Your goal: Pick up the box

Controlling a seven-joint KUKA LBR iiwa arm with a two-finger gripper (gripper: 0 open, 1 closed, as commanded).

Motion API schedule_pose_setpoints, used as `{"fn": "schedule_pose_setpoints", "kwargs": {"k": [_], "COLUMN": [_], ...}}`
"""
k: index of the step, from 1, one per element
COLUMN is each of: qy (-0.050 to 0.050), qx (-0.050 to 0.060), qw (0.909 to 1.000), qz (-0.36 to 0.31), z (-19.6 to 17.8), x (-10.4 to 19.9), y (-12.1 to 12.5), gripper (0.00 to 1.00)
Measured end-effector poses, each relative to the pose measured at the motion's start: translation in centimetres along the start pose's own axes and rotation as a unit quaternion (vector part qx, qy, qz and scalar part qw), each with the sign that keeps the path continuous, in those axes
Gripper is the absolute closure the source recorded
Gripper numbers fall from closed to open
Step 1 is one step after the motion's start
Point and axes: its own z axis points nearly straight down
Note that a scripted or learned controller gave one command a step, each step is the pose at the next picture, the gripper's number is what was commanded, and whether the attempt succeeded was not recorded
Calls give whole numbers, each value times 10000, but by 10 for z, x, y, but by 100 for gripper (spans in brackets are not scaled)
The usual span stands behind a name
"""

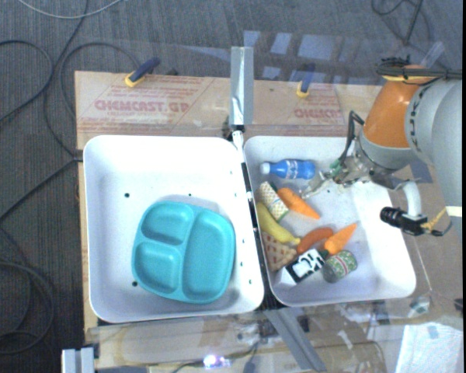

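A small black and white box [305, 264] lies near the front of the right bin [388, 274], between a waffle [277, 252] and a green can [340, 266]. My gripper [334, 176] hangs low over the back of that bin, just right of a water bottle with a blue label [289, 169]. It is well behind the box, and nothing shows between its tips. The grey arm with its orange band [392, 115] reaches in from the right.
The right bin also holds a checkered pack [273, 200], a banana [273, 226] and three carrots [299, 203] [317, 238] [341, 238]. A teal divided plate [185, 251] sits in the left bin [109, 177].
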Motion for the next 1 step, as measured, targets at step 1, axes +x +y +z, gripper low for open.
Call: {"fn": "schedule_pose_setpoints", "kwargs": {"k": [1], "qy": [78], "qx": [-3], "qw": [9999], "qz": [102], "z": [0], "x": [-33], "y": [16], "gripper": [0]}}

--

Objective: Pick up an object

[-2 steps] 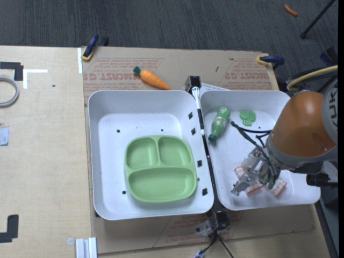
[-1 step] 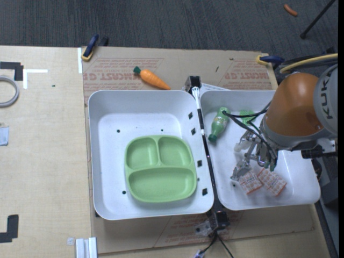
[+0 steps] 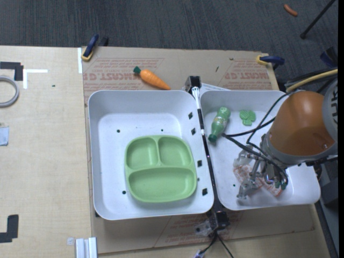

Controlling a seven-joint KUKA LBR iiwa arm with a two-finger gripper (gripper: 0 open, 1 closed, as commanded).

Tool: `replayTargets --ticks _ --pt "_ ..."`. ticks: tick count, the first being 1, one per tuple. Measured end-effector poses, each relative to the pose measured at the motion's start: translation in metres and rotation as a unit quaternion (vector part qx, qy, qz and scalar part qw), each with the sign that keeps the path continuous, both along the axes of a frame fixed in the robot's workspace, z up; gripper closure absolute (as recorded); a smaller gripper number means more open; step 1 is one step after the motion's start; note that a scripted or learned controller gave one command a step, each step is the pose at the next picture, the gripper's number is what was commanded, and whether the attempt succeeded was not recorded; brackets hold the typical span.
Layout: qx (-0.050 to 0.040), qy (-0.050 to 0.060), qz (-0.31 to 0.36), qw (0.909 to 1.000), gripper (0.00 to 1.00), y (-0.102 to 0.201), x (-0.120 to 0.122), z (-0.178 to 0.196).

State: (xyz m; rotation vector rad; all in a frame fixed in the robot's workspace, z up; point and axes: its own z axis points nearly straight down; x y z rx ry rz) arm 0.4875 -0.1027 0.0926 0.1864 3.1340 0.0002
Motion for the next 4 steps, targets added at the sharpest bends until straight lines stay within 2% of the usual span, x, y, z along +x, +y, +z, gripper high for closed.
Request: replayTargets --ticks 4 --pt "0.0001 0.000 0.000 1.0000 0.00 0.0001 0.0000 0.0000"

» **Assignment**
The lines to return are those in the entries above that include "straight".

» **Answer space**
Point and axes: its own z axis points nearly straight down
State: (xyz m; rotation vector rad; all in a frame fixed in the robot's workspace, z up; point and axes: its own z axis points nearly straight down; x y z rx ry rz) arm 0.4875 -0.1027 0.0926 0.1864 3.1340 0.0002
Motion for the next 4 steps, targets added at the sharpest bends until straight lines stay within 2% of the usual span, x, y, z along +x, +y, +z, gripper high for closed.

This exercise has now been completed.